Our Git will see that we don't have J. Our Git will then ask their Git for J, and they will also offer J's parent I (by hash ID). Our Git will see that we need that one too, and ask for it (by hash ID), and their Git will offer H. Our Git will see that we don't need H and say no thanks, we have that one.

They'll now package up what our Git needs to add I and J to our collection, Borg-fashion. They will send that over and our Git will add it to our repository:

...--G--H   <-- master (HEAD)
         \
          I--J   <-- ???

But now we need a name, because our Git will only show us commits when it can find them by name.
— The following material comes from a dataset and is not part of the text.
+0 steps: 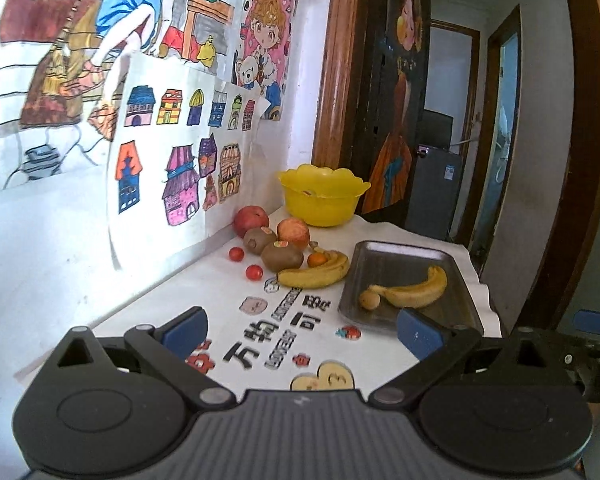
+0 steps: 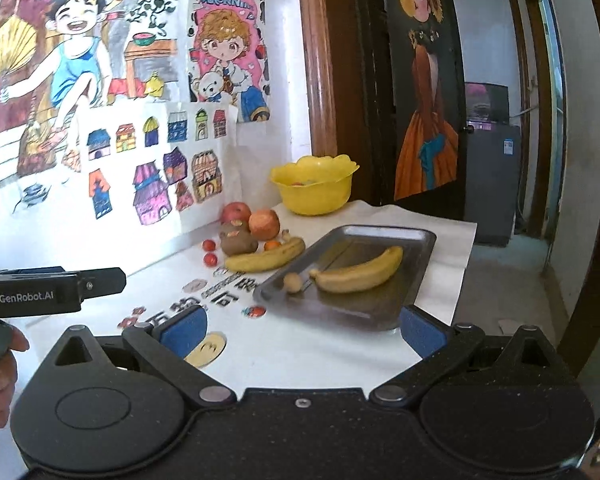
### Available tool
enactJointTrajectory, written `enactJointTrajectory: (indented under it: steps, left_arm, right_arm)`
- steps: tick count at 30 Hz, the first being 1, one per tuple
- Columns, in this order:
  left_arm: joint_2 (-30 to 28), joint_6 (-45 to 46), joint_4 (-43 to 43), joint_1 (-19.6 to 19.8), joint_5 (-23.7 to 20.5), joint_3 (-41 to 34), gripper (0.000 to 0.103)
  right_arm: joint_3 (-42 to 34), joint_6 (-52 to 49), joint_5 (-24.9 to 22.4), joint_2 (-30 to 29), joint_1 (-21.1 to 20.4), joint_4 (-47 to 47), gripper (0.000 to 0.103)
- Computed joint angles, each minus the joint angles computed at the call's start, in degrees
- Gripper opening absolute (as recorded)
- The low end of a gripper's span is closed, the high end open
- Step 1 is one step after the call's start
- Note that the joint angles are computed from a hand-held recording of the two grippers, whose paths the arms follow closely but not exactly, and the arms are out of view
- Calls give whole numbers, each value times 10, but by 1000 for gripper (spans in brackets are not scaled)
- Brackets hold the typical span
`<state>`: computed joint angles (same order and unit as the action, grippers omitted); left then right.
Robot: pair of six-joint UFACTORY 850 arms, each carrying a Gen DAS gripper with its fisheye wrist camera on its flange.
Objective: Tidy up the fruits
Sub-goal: 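Withdraw both tools from the tray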
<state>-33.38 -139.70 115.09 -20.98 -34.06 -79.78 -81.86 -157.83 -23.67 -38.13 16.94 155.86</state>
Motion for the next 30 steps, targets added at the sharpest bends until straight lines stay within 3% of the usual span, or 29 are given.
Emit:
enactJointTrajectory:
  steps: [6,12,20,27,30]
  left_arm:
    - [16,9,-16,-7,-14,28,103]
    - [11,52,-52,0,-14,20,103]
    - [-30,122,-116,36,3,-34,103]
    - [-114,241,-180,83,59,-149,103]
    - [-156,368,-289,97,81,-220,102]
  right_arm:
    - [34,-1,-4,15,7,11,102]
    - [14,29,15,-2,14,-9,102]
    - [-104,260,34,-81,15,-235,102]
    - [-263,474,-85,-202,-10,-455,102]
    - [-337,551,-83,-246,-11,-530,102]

The name our Git will use is a remote-tracking name: we'll take their name master and stick a prefix like origin/ in front of it.¹ So, after the git fetch finishes and exits, the actual picture we should draw is now:

...--G--H   <-- master (HEAD)
         \
          I--J   <-- origin/master

The pull command will now have our Git run either git merge or git rebase.² The default is to use git merge. Git will merge commit J, and as long as the merge is a fast-forward—as it is in this case—we'll get:

...--G--H--I--J   <-- master (HEAD), origin/master

as our result.

If no commits come in, so that origin/master and master (HEAD) select the same commit H before and after the git fetch, git pull won't do anything extra. So the pull (or fetch-and-then-second-command) step is only necessary if the other Git has new commits that we want to incorporate.

¹The origin/ part comes from the name of the remote that you use to talk to the other Git. Technically, these refs are in a different namespace, under refs/remotes/ than refs/heads/. Git normally hides this from us, sometimes a little more, sometimes a little less: git branch will sometimes show the name origin/master and sometimes show the name remotes/origin/master. I don't know why it is not consistent here.

²The pull command runs this merge-or-rebase on the current branch and only the current branch, regardless of any other names git fetch may have updated. It uses the raw hash IDs directly and sets up a particular merge message when using git merge.

Conclusions

The general idea of rebase is: I have some commits, they're OK as is, but they'd be improved if I moved them. You can't actually move a commit—a commit, once made, is 100% read-only—but you can copy them to new-and-improved commits with new and different hash IDs.
A fast-forward operation really means move the branch name to point to some already-existing commit that's further down the chain of commits. Drawing the graph will let you see if that's actually possible. When git merge does a fast-forward, it also checks out the commit to which it moved the branch name.
A git merge does a fast-forward if it can, and a real merge if it can't. Adding --ff-only tells it: If you can't do this as a fast-forward, just tell me that and quit.
Using git fetch, you can get someone else's commits, from some other Git repository, into your repository. This step is always safe and can be run at any time, on any branch. But, having obtained those commits, you'll need to use a second Git command to actually incorporate their commits into your branch-names.
Whether to use rebase or merge to incorporate fetched commits is a matter of opinion (as is whether to use rebase at all, ever). But whatever you do to incorporate fetched commits, that part happens on your current branch, because both git rebase and git merge use the current branch.
The git pull command means: Run git fetch, then run a second command to affect the current branch, to incorporate what we fetched. In some cases there's no second command to run, because you didn't pick up anything in the fetch step; and in a rare case—a new repository that had no commits before, hence has no current branch; or right after git checkout --orphan—there's nothing to rebase-or-merge either. (You probably won't hit this rare case, but back in the bad old days of 2005-or-so, git pull could wreck your work-tree, if you had one. Fortunately that's long since fixed.)

There's no single right work-flow, but the one you are using is fine.